‘This Is #COMPASS2.0″
What They Say:
In the combat providence analysis system, “COMPASS2.0,” heroes gather alongside human partners in a dreamlike space. The heroes have to keep fighting to produce enough energy to keep the system running. One hero named 13 is a troublemaker who refuses to find a partner. When 13 is nearly kicked out, a new player named Jin agrees to join him. Can they bring peace to the world of #COMPASS2.0?
The Review:
Content: (please note that content portions of a review may contain spoilers)
App game becomes anime. These can be good, these can be bad, these can just be… there. This series hasn’t had a ton of promotion but it has Hitoshi Nanba directing it who has some interesting credits to his list, from three seasons of Golden Kamuy to Gosick but also Tomo-chan is a girl. They’re working from scripts by Hikaru Okawame who has two previous credits to their name, though scripting is just with the Fanfare of Adolescence series. Lay-Duce is handling the animation production and they’ve got almost two dozen projects as the main studio from Classroom Crisis to ICHU and projects like Release the Spyce. They’re a solid studio that can do some neat things.

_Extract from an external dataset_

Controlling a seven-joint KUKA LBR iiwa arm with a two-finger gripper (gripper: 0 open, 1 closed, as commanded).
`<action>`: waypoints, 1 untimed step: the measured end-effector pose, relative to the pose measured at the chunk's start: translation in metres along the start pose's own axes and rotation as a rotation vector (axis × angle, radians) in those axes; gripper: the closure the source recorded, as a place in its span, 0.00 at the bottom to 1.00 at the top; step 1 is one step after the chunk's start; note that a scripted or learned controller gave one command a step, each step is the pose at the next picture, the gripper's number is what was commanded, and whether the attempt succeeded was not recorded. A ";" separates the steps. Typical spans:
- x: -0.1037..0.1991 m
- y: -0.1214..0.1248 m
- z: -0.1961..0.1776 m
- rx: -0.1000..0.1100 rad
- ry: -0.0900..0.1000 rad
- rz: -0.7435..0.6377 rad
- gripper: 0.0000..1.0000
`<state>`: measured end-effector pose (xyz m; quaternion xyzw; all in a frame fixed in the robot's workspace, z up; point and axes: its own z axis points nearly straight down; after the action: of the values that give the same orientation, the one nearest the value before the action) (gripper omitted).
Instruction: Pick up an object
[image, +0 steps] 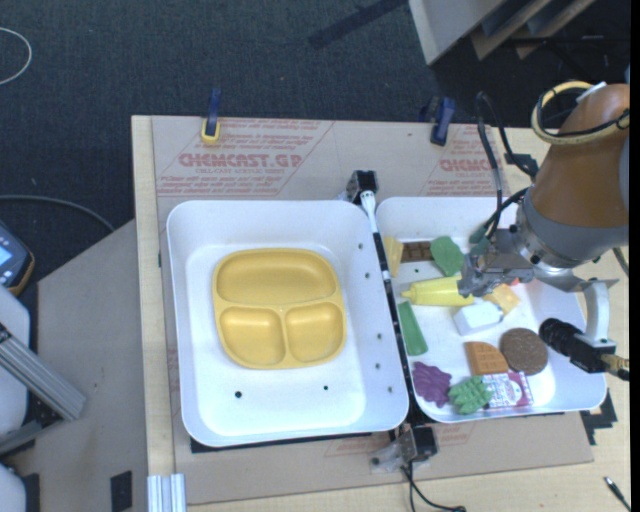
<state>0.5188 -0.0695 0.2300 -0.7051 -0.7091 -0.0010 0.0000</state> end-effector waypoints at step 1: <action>0.049 0.011 -0.007 -0.001 -0.001 -0.001 1.00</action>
<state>0.5292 -0.0201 0.2366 -0.7048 -0.7094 -0.0013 -0.0006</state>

The show does the heavy lifting at the start with a presumed robot making clera the basics of how this world works, which is basically the summary above, and treats the viewer as the player. Something that doesn’t exactly feel like a draw to me, especially as it just shifts quickly to moving to a group battle to introduce more of the basics in how this world survives. Again, the summary above covers it better than I could because the show almost instantly feels off-putting with how it’s introducing everything and engaging the viewer. It’s a lot of shiny with great character designs and gorgeous animation when it comes to them and how they move about the screen – particularly color design – but it’s a steady rollout of information at first more than anything else. It’s not an organic introduction which may work for some but will be more frustrating for others.
Eventually, the show does give the viewer an avatar named Jin as a new player who ends up helping a popular but problematic player known only as 13. And honestly, I gave up by the ten-minute mark. Perhaps the show just rubs me the wrong way, but it’s another anime project that’s part of a larger game world that doesn’t feel like it understands how to draw in new people and only appeal to the actual players of the game. Which is fine, they do need to be the ones served best in terms of story and content because it has the most meaning to them. But if you make your show feel inaccessible to people outside of it, that just limits things even more. It’s just such a cacophony of noise and action unfolding with wildly diverse and intriguing-looking characters that you keep waiting for the hook. Sure, the hook probably shows up late rin the episode, but when the first half of it feels like it’s actively telling you that this show isn’t for you, just for those that play the game, I’m not going to find out.
In Summary:
Visually striking but empty when it comes to character, Compass just didn’t work for me. It feels like it’s trying to be inaccessible to new people and just throws a lot of stuff but not in an organic way that draws you into it. I’ve done plenty of shows that just throw you right into the deep end but it gives you something to latch onto. This one just has a lot of things happening and a mild introduction through a robot character while still feeling like it’s not saying anything. Honestly, it felt like being dropped into an open-world game and you just kind of wander through various locations where all these cliques exist and you’re not a part of it any of it. You wander around for a bit and then just wander away from it entirely.